Si tratta di un romanzo breve, in cui l’indole da scrittrice di racconti fa capolino, senza per questo togliere respiro alla narrazione; più che altro ci sono pagine che si illuminano di una luce più intensa, dove Berriault riesce a ritagliare spazi di righe meglio incorniciate. Detto questo, il lavorio costante della prosa non viene mai meno, non procedendo certo a singhiozzo, ma riuscendo a mantenere l’intensità.
Questa terza lettura non fa che confermare lo spropositato talento di Gina Berriault, mettendo in mostra la sua prosa limpida e capace di strappi folgoranti. Come ho già scritto per gli altri libri, c’è poi quell’eleganza mai ingessata che le permette di affondare i colpi con una lucidità disarmante. La prova più lunga le concede di affilare la costruzione di un personaggio scomodo, sparpagliando per le pagine schegge di profondità tessute su un telaio solido.
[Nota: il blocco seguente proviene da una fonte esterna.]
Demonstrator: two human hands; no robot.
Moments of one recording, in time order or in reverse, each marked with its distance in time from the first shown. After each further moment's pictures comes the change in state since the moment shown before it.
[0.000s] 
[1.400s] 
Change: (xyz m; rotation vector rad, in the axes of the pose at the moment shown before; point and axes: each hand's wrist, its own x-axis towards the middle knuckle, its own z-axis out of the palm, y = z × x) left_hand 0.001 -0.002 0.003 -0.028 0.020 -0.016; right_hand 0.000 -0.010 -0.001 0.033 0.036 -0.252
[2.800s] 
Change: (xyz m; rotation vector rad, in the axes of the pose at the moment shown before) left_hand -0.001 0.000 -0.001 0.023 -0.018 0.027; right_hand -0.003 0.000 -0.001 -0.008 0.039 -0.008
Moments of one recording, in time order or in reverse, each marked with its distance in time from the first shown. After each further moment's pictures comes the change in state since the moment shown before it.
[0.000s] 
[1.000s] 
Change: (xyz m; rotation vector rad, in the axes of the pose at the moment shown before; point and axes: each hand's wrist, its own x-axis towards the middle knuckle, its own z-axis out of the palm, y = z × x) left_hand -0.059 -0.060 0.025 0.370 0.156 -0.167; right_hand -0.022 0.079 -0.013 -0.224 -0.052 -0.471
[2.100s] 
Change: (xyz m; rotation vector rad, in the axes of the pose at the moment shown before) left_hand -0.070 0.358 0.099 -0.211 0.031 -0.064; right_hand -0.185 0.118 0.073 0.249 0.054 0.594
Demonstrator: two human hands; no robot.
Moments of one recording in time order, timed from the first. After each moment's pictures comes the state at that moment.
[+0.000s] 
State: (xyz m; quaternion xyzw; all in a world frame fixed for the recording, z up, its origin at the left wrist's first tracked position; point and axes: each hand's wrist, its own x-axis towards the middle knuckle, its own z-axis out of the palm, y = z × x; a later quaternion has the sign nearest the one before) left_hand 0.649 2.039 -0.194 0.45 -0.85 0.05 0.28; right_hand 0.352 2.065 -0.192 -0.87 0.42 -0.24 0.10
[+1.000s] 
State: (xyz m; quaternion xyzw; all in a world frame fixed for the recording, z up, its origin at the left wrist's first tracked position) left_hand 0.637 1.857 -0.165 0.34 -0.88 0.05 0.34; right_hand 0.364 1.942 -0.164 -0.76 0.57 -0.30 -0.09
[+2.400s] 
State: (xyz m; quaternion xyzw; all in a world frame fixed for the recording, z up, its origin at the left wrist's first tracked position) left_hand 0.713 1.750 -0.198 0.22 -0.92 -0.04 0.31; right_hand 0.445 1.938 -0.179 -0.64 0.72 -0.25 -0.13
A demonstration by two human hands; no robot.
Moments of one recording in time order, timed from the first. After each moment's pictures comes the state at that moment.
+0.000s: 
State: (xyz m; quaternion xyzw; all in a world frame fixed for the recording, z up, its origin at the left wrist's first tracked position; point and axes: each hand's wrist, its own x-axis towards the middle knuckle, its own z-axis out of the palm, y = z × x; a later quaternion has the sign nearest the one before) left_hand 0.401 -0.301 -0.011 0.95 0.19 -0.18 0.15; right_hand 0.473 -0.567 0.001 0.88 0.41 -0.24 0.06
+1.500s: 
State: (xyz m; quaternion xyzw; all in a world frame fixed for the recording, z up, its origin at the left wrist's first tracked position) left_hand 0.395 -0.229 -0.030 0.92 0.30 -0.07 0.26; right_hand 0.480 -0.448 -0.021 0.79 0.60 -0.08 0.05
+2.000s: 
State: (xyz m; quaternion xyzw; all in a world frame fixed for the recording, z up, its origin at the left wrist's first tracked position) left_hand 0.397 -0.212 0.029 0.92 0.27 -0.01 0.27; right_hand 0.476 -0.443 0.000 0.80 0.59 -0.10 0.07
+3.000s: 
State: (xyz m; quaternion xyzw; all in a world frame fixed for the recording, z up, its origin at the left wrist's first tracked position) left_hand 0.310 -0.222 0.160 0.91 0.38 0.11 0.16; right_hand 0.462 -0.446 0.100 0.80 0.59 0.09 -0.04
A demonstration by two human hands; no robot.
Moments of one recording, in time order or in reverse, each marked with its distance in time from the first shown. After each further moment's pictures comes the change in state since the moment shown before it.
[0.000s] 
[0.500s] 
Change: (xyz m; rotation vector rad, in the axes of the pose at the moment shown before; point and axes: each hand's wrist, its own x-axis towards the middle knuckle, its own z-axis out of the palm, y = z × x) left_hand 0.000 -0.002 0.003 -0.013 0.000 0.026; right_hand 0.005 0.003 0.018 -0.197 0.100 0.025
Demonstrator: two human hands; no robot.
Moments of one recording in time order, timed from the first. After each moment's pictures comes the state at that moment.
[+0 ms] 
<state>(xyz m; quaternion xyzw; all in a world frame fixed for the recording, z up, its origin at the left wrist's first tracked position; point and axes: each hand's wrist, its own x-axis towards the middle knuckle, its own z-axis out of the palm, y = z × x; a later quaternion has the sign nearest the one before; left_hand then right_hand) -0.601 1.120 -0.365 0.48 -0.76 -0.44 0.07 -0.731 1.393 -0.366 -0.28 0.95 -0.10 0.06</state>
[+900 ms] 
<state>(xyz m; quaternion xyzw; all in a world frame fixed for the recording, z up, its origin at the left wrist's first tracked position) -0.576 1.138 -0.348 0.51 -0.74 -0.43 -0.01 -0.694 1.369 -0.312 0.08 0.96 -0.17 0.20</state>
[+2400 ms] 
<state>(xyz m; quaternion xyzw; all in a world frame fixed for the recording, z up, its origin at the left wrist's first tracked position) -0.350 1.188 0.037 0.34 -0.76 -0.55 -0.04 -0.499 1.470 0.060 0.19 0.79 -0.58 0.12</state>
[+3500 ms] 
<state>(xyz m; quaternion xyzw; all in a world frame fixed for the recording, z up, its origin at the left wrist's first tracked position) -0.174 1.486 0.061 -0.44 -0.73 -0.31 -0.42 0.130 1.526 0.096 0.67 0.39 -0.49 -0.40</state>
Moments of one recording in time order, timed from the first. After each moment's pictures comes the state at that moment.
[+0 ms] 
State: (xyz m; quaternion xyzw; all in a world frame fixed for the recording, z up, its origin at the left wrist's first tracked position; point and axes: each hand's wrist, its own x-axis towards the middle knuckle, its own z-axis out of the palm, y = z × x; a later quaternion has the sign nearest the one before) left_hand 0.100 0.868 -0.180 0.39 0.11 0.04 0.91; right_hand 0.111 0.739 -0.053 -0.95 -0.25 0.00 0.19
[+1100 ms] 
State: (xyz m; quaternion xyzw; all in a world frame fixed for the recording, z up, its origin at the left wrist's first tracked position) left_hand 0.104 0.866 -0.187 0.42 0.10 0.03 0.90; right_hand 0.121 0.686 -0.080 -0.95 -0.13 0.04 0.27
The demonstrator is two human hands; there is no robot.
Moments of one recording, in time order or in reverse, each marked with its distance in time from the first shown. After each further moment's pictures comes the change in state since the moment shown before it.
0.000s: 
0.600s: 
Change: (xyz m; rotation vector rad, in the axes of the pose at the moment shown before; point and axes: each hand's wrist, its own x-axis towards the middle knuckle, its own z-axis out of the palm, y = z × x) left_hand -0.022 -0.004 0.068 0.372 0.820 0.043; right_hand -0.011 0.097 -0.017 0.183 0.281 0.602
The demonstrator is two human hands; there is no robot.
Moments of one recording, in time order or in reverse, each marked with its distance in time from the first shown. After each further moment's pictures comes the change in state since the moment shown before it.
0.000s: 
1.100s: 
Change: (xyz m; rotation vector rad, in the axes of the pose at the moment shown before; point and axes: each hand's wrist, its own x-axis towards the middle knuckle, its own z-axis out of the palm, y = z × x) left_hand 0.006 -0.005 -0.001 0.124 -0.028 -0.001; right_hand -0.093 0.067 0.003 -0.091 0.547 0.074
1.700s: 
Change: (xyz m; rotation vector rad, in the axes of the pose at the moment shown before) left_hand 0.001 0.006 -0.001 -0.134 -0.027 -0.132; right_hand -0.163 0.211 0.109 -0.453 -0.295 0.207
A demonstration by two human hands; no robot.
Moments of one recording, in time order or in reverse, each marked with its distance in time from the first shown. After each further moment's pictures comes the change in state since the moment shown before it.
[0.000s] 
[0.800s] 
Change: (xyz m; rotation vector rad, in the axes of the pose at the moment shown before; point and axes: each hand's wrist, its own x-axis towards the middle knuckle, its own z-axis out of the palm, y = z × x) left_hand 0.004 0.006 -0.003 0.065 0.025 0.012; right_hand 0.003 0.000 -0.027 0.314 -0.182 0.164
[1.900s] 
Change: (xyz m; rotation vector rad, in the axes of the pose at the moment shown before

Come faccio a non farmi prendere la mano di fronte ad una prosa del genere, mi si offusca l’intenzione di lettore.
Vivian
Vivian simpatizzava per quel bisogno di esibirsi del marito, di mostrare agli altri ciò che si attendevano lui facesse, ma ancora una volta, come le era accaduto con il suo amante, lo speaker, e come per Paul, la sua empatia era frenata dalla convinzione che un uomo non avesse davvero bisogno di quel tipo di comprensione: un uomo avrebbe potuto benissimo farcela senza, e concedergliela sarebbe stato come levargli un po’ della sua mascolinità; più comprensione gli concedeva, più mascolinità gli veniva sottratta, e minore era la sua attrazione per lui.
Vivian, ragazza di buona famiglia degli anni ’40, appena dopo la laurea comunica alla famiglia l’intenzione di sposare Paul, aspirante attore. Sarà la prima di una serie di relazioni sbagliate, la cui importanza è dettata dal concepimento del figlio David, unica costante nella vita della donna.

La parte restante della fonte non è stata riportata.